Exact transcription, pictures omitted: reproduce the listing below.
* * *
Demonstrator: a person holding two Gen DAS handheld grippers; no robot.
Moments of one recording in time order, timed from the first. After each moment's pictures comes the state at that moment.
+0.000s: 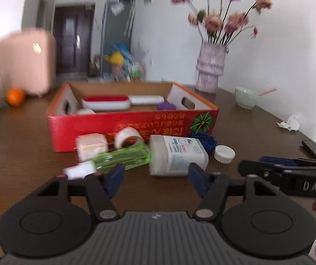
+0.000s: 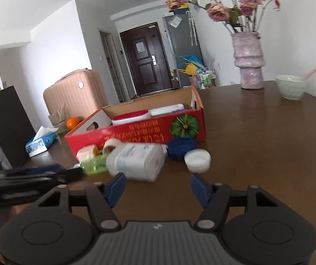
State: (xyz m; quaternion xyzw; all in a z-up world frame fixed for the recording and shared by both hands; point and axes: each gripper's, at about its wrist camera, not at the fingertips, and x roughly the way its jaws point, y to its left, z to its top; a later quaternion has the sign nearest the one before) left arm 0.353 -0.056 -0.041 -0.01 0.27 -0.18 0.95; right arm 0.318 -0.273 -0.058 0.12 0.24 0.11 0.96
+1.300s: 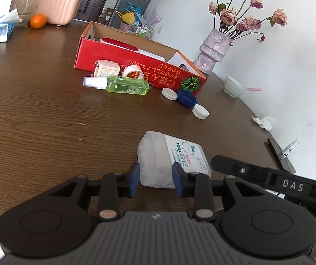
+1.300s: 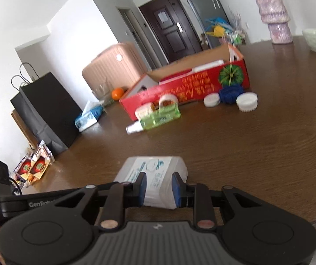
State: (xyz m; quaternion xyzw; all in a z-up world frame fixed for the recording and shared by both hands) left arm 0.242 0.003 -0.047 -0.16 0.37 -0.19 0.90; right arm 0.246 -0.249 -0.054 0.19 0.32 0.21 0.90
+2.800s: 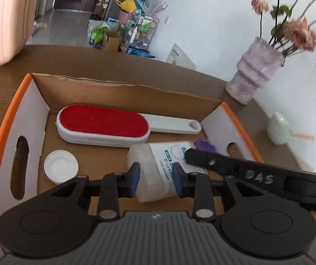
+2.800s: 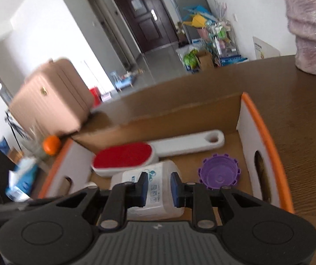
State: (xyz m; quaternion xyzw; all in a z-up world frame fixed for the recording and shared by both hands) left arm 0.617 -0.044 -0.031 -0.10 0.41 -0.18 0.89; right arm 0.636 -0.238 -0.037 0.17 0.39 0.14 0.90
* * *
▶ Solution below:
Demonstrator: a person holding two Gen DAS handheld grippers; no robot.
Moments of one recording in time order, timed from the first. After each moment's pictures comes the state at that moment.
+0.000s: 
+0.000s: 
State: (xyz m; quaternion xyzw; all in a z-up world frame fixed for the recording and shared by both hands; point and axes: each gripper's, at about its wrist camera, not at the fingertips, and x roughly the way its jaws point, y to its left, z to its top; a later quaternion has the sign nearest the one before) left arm 0.353 -0.056 -0.041 -0.01 0.27 -0.18 0.95; right arm 0.318 -0.273 -0.058 0.12 0.24 0.11 0.96
+1.300s: 
+1.300s: 
State: (xyz m; quaternion xyzw; all in a z-up world frame fixed for the recording and shared by both hands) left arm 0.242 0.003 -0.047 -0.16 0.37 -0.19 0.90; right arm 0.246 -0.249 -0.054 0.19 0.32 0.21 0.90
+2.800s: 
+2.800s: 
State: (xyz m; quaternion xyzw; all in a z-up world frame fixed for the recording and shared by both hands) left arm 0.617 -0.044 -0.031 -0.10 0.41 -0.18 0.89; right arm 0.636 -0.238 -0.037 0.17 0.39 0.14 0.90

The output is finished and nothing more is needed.